All the leading discounters, food and non-food, say publically that they have plenty of scope for growth. Their projections have always seemed ambitious and not always borne out in practice.

The latest bad news is from Blue Inc, which is trying to organise a second CVA in 12 months. This would involve shutting another 33 stores out of its remaining 127 stores, and that already severely cut back from its peak of 235.

Poundland was bought by Steinhoff in September of last year. Poundland had absorbed 99p stores a year before and there had been some store closures after that deal. Now Steinhoff plans to close another 80.

But at the same time, Steinhoff is pushing ahead with its PEP&CO discount format.

B&M is already suffering from cannibalisation of older stores by new openings.

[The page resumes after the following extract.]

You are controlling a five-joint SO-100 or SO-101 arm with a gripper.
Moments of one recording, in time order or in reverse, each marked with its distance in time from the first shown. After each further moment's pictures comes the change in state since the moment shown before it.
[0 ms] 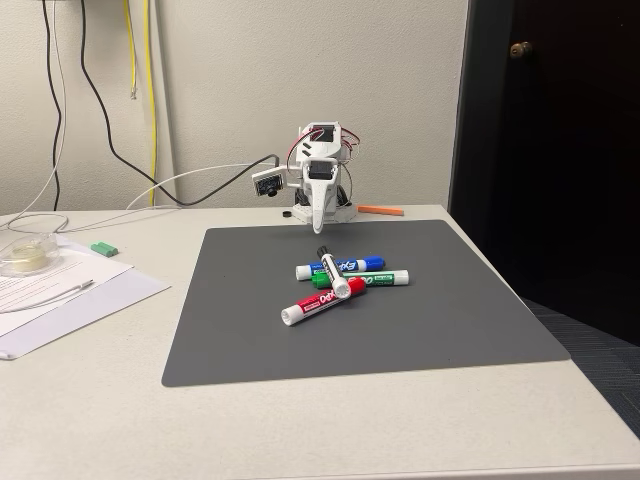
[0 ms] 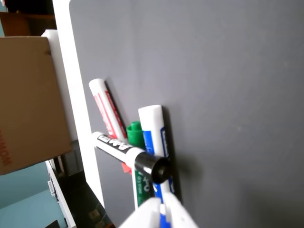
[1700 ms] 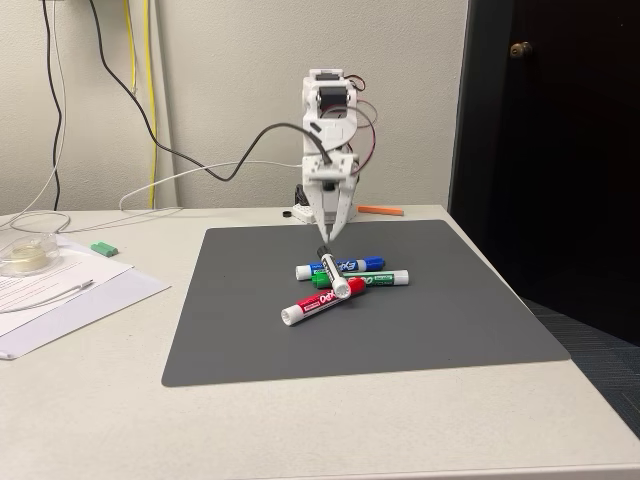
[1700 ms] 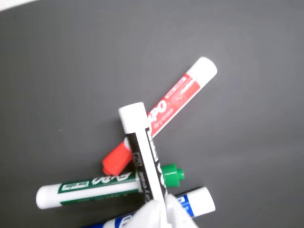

There are other discounters that are known to be struggling. The obvious example is Poundstretcher which reported a drop in sales and profits in the last reported year and underperforms on key ratios.

A sheep mentality

There is a tendency for retailers to behave like sheep. As soon as a particular format seems to be doing well, everyone wants to try to do it. But few imitators do as well as the innovators.

That is what has happened in discounting. In food discounting Aldi and Lidl remain supreme, while Netto has closed down (twice) and looking further back Kwik Save failed as well.

In non-food discounting, there seems to be more space. Poundland and Poundworld prosper in the fixed price market, while B&M and Home Bargains lead the way in the broad range business and they are even trying to move in on food as well. It is that broader range business that PEP&CO is moving in to.


Primark is the main exponent at the lower priced end of the clothing market and its success highlights the challenges of the market, because there is very much more to Primark’s appeal than just low prices. It sells fashionable merchandise, even fast fashion, in attractive, exciting stores.

Primark has even been able to ride the onslaught of the online fashion retailers who are mostly focussed on the younger fashion market. Even H&M is faltering at the moment, but at least it is fashionable and a destination store at the lower price end of the market.

But that seems to be where Blue Inc has failed. Its offer of low priced basics has insufficient appeal. For much of its range it is caught between Primark and Sports Direct. The result is that a business that looked like a high flyer 5 years ago is now threatened with bankruptcy. And even if the CVA succeeds, will the company have time or the management to revitalise and refocus its offer.

The gap in the market

The point is that while people like a bargain and they like low prices, they are not enough on their own. In clothing they want fashionability, innovation and great stores as well. The rush to the bottom that we seem to be watching in retailing at the moment, means that the actual gap in the market is in the middle ground. That is one of the reasons why Next has been doing so well in recent years – it has too little competition. Bhs failed to compete and M&S had lost its way, while many others had shifted their offer to lower price points.

The success of some of the branded clothing retailers, notably, for example, Ted Baker shows that high prices are no obstacle if the merchandise is seen as worth paying up for.

Perhaps we are seeing M&S fight back, but we think there are more opportunities in the middle ground that M&S can satisfy. We need a challenger for Next. That is the opportunity in the market, not the lower, price led end of the market, where we think that Blue Inc and the Poundland closures are just the beginning of a shake out.